Senator Hiram Johnson famously quipped that
"the first casualty when war comes is the truth." As the war in Iraq
continues, is the White House intentionally preventing search engines
from preserving a record of its statements on the conflict? Or, did
their staff simply make a technical mistake?
When search engines "spider" the web in search of documents for their
indices, web site owners sometimes put a file called robots.txt which
instructs the "spiders" not to index certain files. This can be for
policy reasons, if an author does not want his or her pages to appear
in search listings, or it can be for technical reasons, for example if
a web site is dynamically generated and can not or should not be
downloaded in its entirety.
According to reports,
though, the White House is
requesting that search engines not index certain pages
related to Iraq. In addition to stopping searches, this prevents
archives like Google's cache and
the Internet Archive from
storing copies of pages that may later change. 2600
called the White House to investigate the matter.

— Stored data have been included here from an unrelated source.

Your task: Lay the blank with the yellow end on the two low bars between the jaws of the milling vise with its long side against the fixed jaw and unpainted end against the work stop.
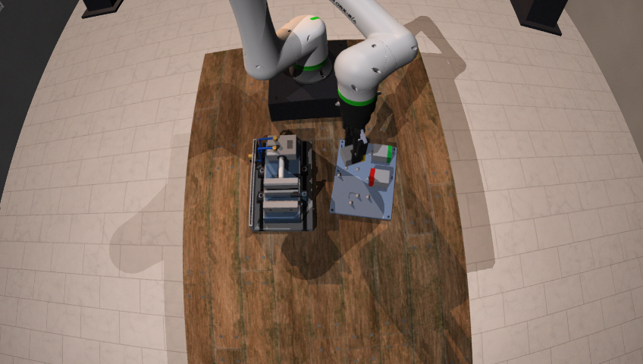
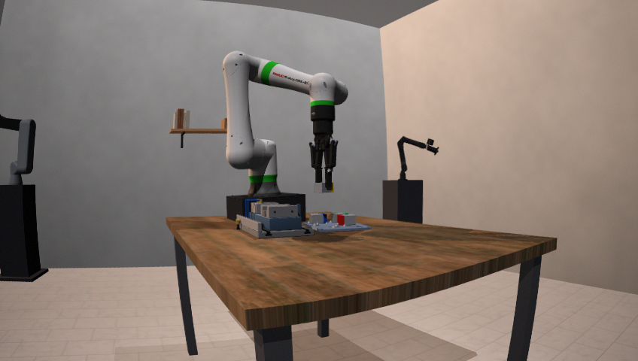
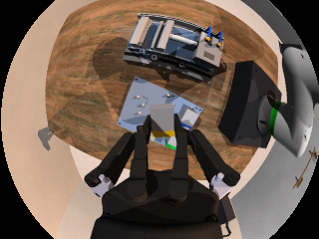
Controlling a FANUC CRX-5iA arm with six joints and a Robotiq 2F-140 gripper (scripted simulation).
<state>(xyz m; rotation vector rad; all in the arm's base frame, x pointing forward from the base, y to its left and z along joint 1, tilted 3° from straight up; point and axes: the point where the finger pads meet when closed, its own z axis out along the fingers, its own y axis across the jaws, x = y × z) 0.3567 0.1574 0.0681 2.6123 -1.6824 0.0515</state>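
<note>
My hand is 30 mm above the yellow-ended blank. Round my hand: red-ended blank: 10 mm ahead, 90 mm to the left, 160 mm below; blue-ended blank: 90 mm behind, 10 mm to the left, 160 mm below; blue-grey plate: 50 mm to the left, 180 mm below.
</note>
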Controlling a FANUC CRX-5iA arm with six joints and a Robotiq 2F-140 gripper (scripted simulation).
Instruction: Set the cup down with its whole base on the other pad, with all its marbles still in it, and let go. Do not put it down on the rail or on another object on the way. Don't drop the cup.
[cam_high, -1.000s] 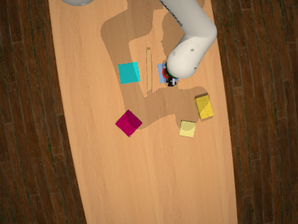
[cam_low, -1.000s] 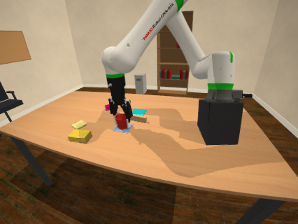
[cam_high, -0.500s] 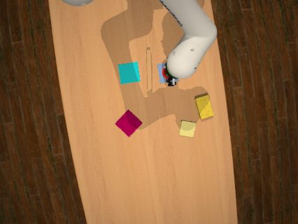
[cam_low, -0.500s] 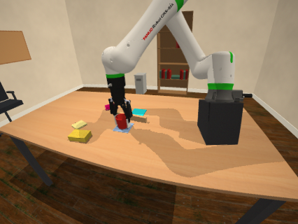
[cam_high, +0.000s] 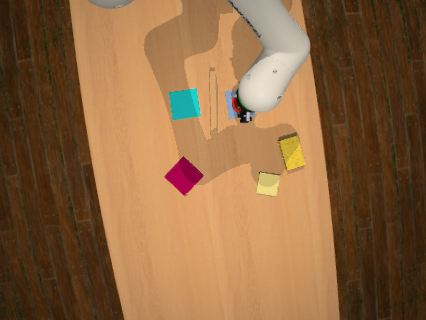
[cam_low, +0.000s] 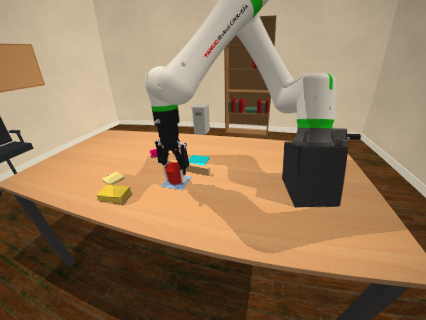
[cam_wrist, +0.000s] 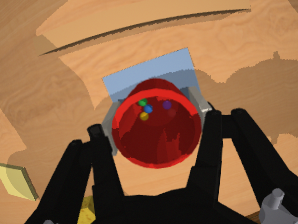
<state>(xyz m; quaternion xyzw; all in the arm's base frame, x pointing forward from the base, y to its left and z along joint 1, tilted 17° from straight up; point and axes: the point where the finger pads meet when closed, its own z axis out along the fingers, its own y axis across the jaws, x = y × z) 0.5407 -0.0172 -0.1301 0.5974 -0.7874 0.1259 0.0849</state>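
My gripper is now 20 mm above the red cup. The rest, counted from my hand: yellow sponge (220 mm ahead, 130 mm to the left, 20 mm below); then thin wooden rail (30 mm behind, 90 mm to the right, 30 mm below); then pale yellow block (300 mm ahead, 10 mm to the left, 30 mm below).
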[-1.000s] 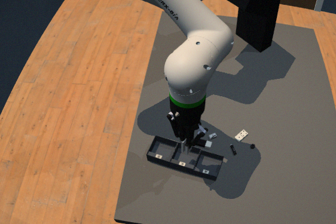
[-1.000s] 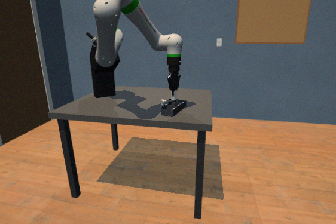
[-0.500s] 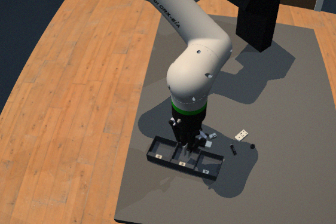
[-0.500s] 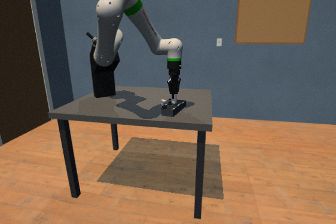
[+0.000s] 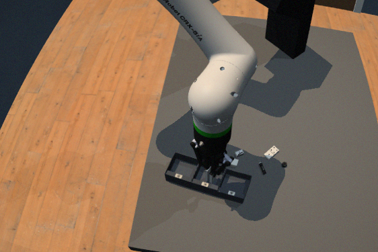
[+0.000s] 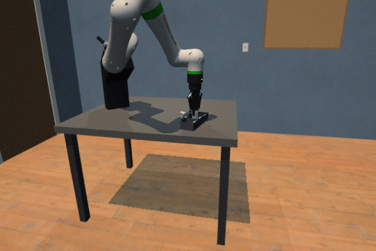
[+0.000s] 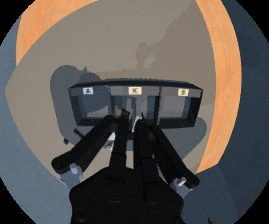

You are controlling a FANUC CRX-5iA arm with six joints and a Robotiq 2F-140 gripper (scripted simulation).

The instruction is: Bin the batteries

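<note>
Now: hand 1 cm to the left of the black bin and 3 cm above it. From my hand the other things lie so: dark cylindrical battery: 3 cm behind, 17 cm to the left, 5 cm below; then grey piece: 9 cm behind, 10 cm to the left, 4 cm below; then white domino: 8 cm behind, 21 cm to the left, 4 cm below.
</note>
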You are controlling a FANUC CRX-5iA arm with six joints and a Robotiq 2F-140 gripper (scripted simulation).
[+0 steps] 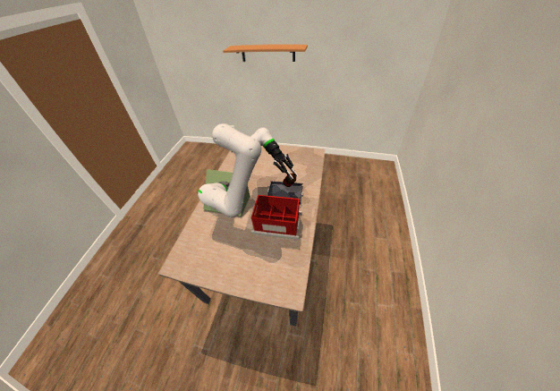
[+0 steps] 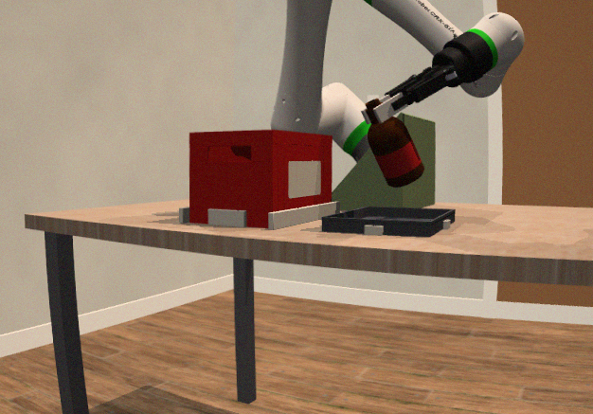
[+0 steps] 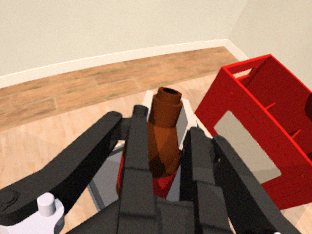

According to White House spokesman Jimmy Orr, the blocking of search
engines is not an attempt to ensure future revisions
will remain undetected. Rather, he explained, they "have an Iraq
section [of the website] with a different template than the main
site." Thus, for example, a press release on a meeting between
President Bush and "Special Envoy" Bremer is available in the
Iraq template (blocked from being indexed by search engines) or the
normal White House template (available for indexing by search
engines). The attempt, Mr. Orr said, was that when people search,
they should not get multiple copies of the same information. Most of
the "suspicious" entries in the robots.txt file do, indeed, appear to
have only this effect.
According to the robots.txt of October
24, though, the In Focus: Iraq
section of the site was blocked from search engines. Some of the information
there does not appear
to be available anywhere else on the White House site. However, it
seems that, in response to inquiries from 2600 and other
sources, the White House web team has recently changed their robots.txt so that
these files are no longer blocked. (The current Last-Modified
date on the robots.txt is 23:22 GMT,
October 27th, after work on this article had already begun.)
It is of course open to speculation as to whether the original
blocking of the content in question was malicious or an honest
mistake. Certainly anyone who maintains a large website has made some
sort of technical mistake at least once, and the promptness with which
the error was fixed after it was pointed out suggests that the White
House had no interest in keeping it in place. The White House, as an
entity responsible to the citizenry and an entity that has generated a
lot of criticism over its handling of the situation in Iraq, ought to
take special care to avoid similar mistakes in the
future. Nonetheless, we are pleased to learn that, at least this time,
the issue seems to have been resolved promptly.